Normally I’m not particularly invested in things, especially in light of having spent the past three months trying to figure out what to do with all of Patrick’s belongings, but this week has brought both the arrival of Patrick’s furniture from California, and today, from my grandmother, two lovely silver trays that belonged to my great-grandmother Charlotte.
It’s kind of nice, these family things around me. When I left California, I felt so bad for leaving Patrick that I gave him all the good furniture. And while this is the last way I would have wanted to wind up with it again, I really like having our things back. This is a great coffee table, and sitting here on my couch, with my feet on the coffee table, typing this entry feels homey. The little antique card table and the two captain’s chairs that originally belonged to my parents are good to have around — they’re pieces of furniture that I’ve known my entire life, and since there isn’t much that survived the various moves and financial disasters that punctuated my childhood and adolescence, it’s lovely to have them in the room.

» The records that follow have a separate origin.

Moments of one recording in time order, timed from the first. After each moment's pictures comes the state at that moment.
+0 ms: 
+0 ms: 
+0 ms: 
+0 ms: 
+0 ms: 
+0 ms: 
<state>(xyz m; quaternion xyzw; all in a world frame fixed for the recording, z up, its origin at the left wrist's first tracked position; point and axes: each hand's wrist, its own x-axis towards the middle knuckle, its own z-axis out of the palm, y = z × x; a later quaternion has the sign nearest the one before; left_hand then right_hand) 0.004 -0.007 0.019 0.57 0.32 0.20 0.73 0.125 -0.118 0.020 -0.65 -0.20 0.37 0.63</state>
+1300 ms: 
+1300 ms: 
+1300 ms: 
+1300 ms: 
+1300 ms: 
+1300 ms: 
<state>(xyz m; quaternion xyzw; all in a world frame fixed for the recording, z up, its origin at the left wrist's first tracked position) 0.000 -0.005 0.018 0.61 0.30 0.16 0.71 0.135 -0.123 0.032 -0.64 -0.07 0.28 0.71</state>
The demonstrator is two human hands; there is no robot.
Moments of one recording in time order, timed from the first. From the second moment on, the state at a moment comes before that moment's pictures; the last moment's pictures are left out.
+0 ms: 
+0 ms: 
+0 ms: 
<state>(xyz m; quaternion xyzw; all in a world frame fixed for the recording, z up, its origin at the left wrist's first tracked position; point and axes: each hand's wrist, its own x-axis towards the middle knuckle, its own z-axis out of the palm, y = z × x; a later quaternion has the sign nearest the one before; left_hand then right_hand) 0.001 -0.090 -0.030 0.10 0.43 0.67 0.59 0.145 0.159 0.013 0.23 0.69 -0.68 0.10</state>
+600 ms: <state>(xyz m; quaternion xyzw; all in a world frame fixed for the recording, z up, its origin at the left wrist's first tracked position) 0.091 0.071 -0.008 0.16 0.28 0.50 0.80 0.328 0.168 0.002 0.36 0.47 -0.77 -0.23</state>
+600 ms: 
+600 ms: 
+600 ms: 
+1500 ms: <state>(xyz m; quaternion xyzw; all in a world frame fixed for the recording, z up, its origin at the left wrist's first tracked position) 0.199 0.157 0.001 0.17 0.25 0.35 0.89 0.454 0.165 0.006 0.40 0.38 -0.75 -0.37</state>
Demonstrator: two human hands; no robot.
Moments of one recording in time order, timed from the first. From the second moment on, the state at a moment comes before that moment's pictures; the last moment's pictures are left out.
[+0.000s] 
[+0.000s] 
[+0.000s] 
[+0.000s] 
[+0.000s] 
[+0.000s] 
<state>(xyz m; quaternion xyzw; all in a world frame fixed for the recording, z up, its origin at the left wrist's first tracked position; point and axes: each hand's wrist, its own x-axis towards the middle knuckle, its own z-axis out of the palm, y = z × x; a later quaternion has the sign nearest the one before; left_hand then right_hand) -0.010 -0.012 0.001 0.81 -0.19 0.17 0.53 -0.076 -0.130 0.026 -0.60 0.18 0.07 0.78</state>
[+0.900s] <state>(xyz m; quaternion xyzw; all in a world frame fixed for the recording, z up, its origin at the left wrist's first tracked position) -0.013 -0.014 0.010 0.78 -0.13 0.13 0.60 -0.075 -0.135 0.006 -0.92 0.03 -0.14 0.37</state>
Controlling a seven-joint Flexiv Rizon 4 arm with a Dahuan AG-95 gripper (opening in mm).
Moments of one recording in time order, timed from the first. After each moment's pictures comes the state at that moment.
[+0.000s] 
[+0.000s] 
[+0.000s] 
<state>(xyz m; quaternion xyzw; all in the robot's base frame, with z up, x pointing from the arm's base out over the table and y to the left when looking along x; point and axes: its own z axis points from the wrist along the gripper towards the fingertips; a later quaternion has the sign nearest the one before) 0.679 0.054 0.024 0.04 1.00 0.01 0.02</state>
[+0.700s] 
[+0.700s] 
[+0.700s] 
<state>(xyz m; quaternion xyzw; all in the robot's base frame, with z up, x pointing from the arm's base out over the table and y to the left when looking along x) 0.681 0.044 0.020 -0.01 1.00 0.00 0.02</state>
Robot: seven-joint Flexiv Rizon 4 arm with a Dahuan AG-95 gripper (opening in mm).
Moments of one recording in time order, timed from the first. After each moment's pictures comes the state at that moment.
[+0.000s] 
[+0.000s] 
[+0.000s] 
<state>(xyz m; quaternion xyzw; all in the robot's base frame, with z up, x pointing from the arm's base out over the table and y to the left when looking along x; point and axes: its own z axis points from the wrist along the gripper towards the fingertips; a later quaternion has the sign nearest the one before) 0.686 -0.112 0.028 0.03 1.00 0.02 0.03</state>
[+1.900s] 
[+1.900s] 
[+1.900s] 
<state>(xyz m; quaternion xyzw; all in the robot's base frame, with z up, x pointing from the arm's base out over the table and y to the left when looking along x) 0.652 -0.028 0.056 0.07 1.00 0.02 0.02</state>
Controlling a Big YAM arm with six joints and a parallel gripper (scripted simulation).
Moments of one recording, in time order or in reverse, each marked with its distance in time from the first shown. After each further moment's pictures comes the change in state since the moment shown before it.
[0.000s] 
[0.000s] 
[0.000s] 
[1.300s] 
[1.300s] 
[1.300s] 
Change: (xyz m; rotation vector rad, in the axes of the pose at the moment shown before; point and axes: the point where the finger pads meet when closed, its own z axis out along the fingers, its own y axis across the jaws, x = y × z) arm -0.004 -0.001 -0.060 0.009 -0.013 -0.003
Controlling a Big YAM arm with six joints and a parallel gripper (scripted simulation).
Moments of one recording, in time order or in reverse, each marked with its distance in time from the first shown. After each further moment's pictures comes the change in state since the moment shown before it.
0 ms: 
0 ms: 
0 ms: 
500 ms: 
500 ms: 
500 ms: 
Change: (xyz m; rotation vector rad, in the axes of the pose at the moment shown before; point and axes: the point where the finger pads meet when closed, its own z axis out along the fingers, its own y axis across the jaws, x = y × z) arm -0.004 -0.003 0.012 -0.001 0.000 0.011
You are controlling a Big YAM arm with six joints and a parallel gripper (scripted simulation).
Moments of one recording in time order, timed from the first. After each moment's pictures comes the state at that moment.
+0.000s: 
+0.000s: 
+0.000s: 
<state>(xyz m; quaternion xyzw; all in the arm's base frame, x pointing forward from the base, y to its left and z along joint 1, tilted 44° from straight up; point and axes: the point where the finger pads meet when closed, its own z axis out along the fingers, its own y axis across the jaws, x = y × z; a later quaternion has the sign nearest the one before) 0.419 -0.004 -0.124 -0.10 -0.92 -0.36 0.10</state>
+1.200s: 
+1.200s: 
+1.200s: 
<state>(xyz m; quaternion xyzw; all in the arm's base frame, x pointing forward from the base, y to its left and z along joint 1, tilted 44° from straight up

And then there are the pictures and tschokes — I opened a box yesterday and there were the three little antique quail decoys I bought for Patrick two years ago when I was in Paris. It was a delightful purchase, one of those French transactions that seem to bring an entire relationship along with it as the salesman and I discussed at length (in French no less, a thrill in itself) the many ways in which these little guys are tres charmant. And while it gives me a terrible pang to think of how and why they’ve come back to me, nonetheless, having our things around me makes this little house feel more like the house we shared in California, and that is a comfort.
It’s good to be home, and to feel this home integrating with the home Patrick and I shared for those couple of years. It’s good to find old beloved photos, and new ones I hadn’t remembered, and to have to find places for new things from my grandmother (who doesn’t part lightly with her things, so the gift was doubly appreciated. Of course old silver is one thing, but the real treasure is her Matchbox car collection, a collection she jealously guarded and rarely let us play with as kids. Which seems weird now, but at the time made sense in a kid kind of way — we didn’t like sharing, so why should she?).